Task »
Give back all of the data exactly, with every picture omitted.

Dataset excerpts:
***

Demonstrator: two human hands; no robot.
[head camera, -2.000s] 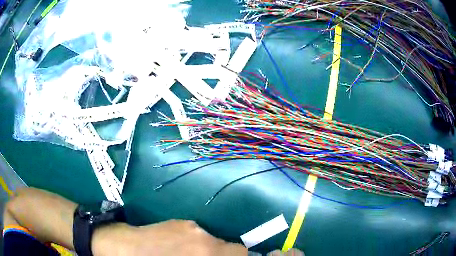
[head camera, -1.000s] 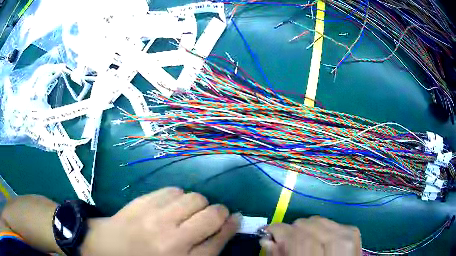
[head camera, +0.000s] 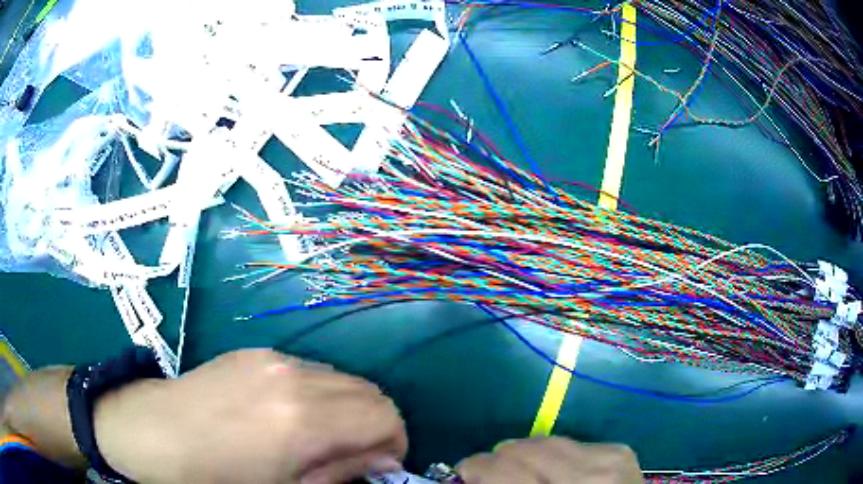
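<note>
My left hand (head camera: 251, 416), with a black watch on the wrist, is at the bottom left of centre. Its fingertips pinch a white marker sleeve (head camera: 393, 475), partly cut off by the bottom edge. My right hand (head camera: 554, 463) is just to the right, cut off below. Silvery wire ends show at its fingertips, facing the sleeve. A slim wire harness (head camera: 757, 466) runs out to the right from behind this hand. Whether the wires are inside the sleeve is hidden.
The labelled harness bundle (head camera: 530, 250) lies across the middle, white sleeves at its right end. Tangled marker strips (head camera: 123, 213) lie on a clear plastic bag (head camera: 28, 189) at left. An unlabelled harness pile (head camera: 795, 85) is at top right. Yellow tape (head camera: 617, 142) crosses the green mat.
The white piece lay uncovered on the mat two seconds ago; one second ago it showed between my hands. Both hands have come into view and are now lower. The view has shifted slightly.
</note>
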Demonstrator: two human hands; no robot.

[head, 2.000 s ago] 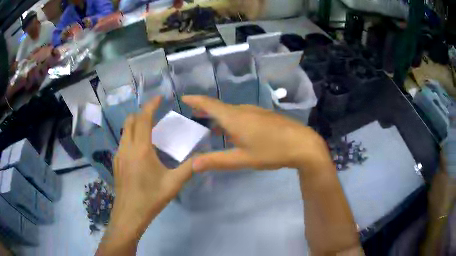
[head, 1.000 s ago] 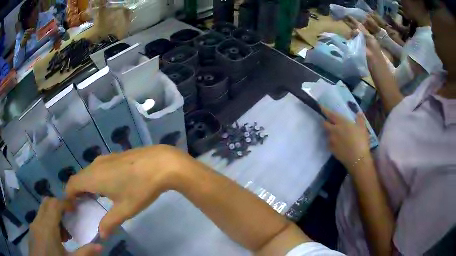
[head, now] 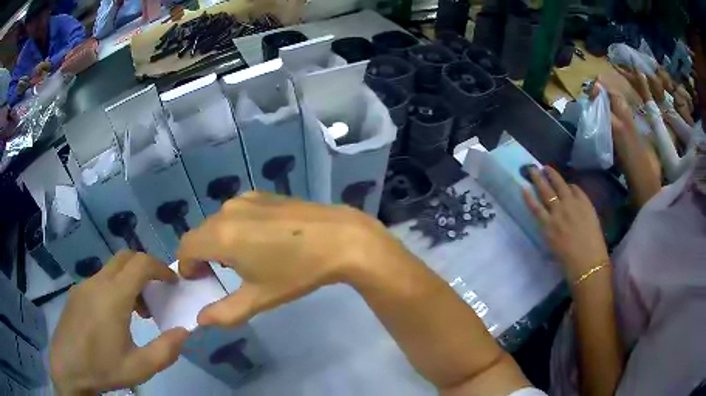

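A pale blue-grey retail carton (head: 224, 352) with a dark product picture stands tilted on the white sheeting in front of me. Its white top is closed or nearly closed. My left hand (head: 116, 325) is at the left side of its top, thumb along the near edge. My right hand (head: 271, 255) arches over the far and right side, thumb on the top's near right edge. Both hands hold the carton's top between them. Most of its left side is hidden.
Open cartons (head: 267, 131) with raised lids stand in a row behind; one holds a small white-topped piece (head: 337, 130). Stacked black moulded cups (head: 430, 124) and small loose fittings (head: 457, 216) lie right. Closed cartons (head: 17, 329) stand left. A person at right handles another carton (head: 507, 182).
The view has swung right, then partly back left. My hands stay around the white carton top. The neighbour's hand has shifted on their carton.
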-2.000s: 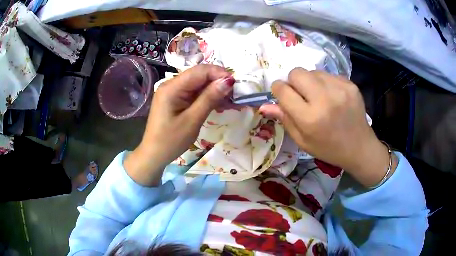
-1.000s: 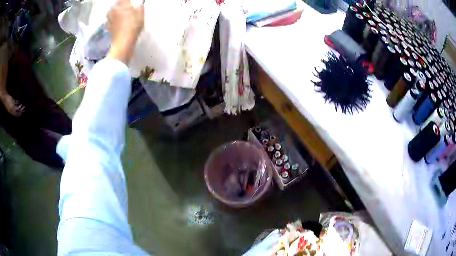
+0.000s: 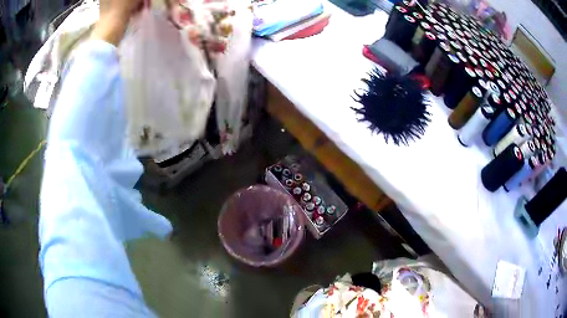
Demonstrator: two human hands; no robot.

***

Your solution »
Demonstrator: two human hands; no robot.
[head camera, -2.000s] 
[head camera, -1.000s] 
[head camera, +0.000s] 
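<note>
My left hand (head camera: 251, 416), with a black watch on the wrist, is at the bottom left of centre. Its fingertips pinch a white marker sleeve (head camera: 393, 475), partly cut off by the bottom edge. My right hand (head camera: 554, 463) is just to the right, cut off below. Silvery wire ends show at its fingertips, facing the sleeve. A slim wire harness (head camera: 757, 466) runs out to the right from behind this hand. Whether the wires are inside the sleeve is hidden.
The labelled harness bundle (head camera: 530, 250) lies across the middle, white sleeves at its right end. Tangled marker strips (head camera: 123, 213) lie on a clear plastic bag (head camera: 28, 189) at left. An unlabelled harness pile (head camera: 795, 85) is at top right. Yellow tape (head camera: 617, 142) crosses the green mat.
The white piece lay uncovered on the mat two seconds ago; one second ago it showed between my hands. Both hands have come into view and are now lower. The view has shifted slightly.
</note>
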Demonstrator: two human hands; no robot.

[head, 2.000 s ago] 
[head, 1.000 s ago] 
[head, now] 

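A pale blue-grey retail carton (head: 224, 352) with a dark product picture stands tilted on the white sheeting in front of me. Its white top is closed or nearly closed. My left hand (head: 116, 325) is at the left side of its top, thumb along the near edge. My right hand (head: 271, 255) arches over the far and right side, thumb on the top's near right edge. Both hands hold the carton's top between them. Most of its left side is hidden.
Open cartons (head: 267, 131) with raised lids stand in a row behind; one holds a small white-topped piece (head: 337, 130). Stacked black moulded cups (head: 430, 124) and small loose fittings (head: 457, 216) lie right. Closed cartons (head: 17, 329) stand left. A person at right handles another carton (head: 507, 182).
The view has swung right, then partly back left. My hands stay around the white carton top. The neighbour's hand has shifted on their carton.
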-2.000s: 
-1.000s: 
+0.000s: 
Demonstrator: two human hands; no robot.

The exercise has been answered in full.